Int J Performability Eng ›› 2021, Vol. 17 ›› Issue (11): 926-937.

### A Highly Robust Heterogenous Deep Ensemble Assisted Multi-Feature Learning Model for Diabetic Mellitus Prediction

Sandeep Honnurappa and Bevoor Krishnappa Raghavendra

1. BGS Institute of Technology, Mandya, Visvesvaraya Technological University, Belagavi, 571448, India
• Submitted on  ;  Revised on  ; Accepted on
• Contact: *E-mail address: sandeep.h.edu@gmail.com

Abstract: In the present work we propose a novel heterogeneous deep ensemble based multi-feature learning environment for diabetic mellitus prediction.

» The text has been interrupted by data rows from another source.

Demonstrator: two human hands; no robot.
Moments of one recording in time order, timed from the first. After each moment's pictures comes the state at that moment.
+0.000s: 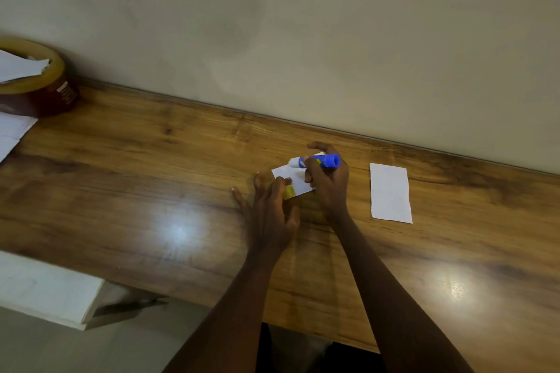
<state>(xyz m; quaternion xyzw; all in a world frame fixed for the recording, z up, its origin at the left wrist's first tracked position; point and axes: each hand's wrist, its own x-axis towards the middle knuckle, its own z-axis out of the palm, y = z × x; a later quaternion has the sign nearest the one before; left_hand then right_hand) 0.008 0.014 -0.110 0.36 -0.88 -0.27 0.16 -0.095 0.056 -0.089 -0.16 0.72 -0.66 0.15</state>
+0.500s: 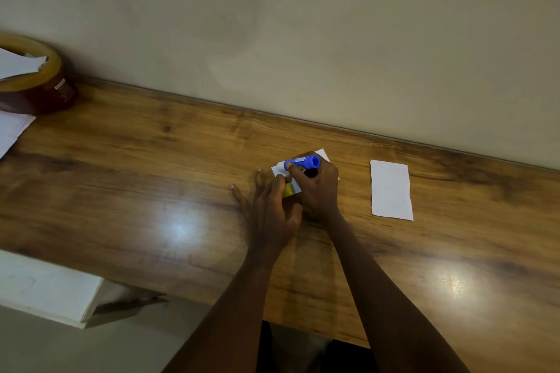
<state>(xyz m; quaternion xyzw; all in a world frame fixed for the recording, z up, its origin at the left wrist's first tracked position) 0.007 0.015 -0.111 0.36 -0.88 -0.26 0.15 -0.091 0.048 -0.107 -0.25 0.77 -0.57 0.11</state>
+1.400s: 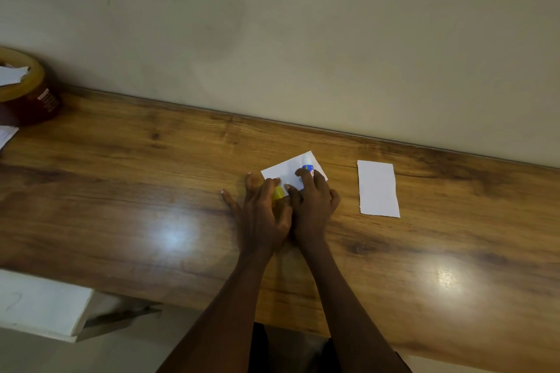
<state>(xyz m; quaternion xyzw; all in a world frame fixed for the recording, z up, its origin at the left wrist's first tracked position) 0.007 0.016 -0.107 0.36 -0.87 -0.28 0.18 -0.055 0.065 -0.108 -0.18 0.90 -0.39 0.05</state>
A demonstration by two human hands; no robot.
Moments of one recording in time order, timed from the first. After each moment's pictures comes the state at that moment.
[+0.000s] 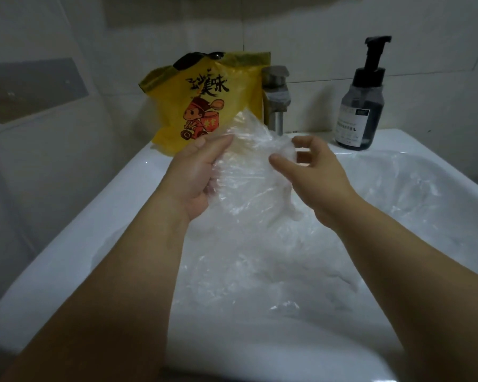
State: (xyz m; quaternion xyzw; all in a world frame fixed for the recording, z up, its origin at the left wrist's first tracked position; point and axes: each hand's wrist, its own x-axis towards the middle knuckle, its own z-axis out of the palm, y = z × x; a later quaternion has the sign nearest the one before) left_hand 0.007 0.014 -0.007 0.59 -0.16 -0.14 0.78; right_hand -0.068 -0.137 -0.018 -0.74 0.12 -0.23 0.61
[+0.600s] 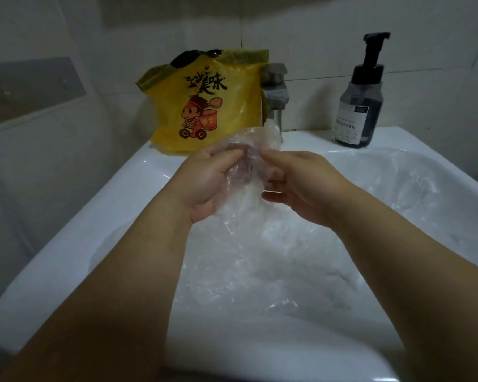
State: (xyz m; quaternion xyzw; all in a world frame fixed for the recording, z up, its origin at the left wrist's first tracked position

The overall proposed model was designed in such manner that it addresses the key at hand problems like data or the class imbalance, low accuracy and lack of consensus. To achieve it, a multi-level enhancement approach where to address the problem of class-imbalance was performed, data sampling with 95% of confidence interval is performed. Different sampling approaches were applied such as random-sampling, down-sampling and synthetic minority oversampling technique (SMOTE). Once sample data is retrieved, we performed feature selection using different algorithms like Wilcoxon Significant Test, also called significant predictor test (SPR), Univariate Logistic Regression based feature selection (ULOGR), Cross-Correlation Analysis (CRA), Principle Component Analysis (PCA), Gini Score based significant feature selection (GSFR) and Information Gain based features (IGFR). The key purpose of applying different feature selection methods was to retain most suitable features for high accuracy with low computation. In the subsequent phase, we designed a first-of-its kind heterogenous deep ensemble model using Decision Tree (DT), Artificial Neural Network (ANN) with Radial Basis Function (RBF) and Levenberg Marquardt (LM) learning methods, Probabilistic Neural Network (PNN) and Support Vector Machine (SVM) algorithms as the base classifier. For the ensemble decision, Maximum Voting Ensemble (MVE) and Best Trained Ensemble (BTE) were applied for two-class classification, which predicts each sample of the Pima Indian dataset as diabetic or non-diabetic. The simulation-based performance comparison in terms of accuracy (91.56%), F-measure (0.91) and AUC (0.91) confirmed superiority of the proposed system over major existing approaches.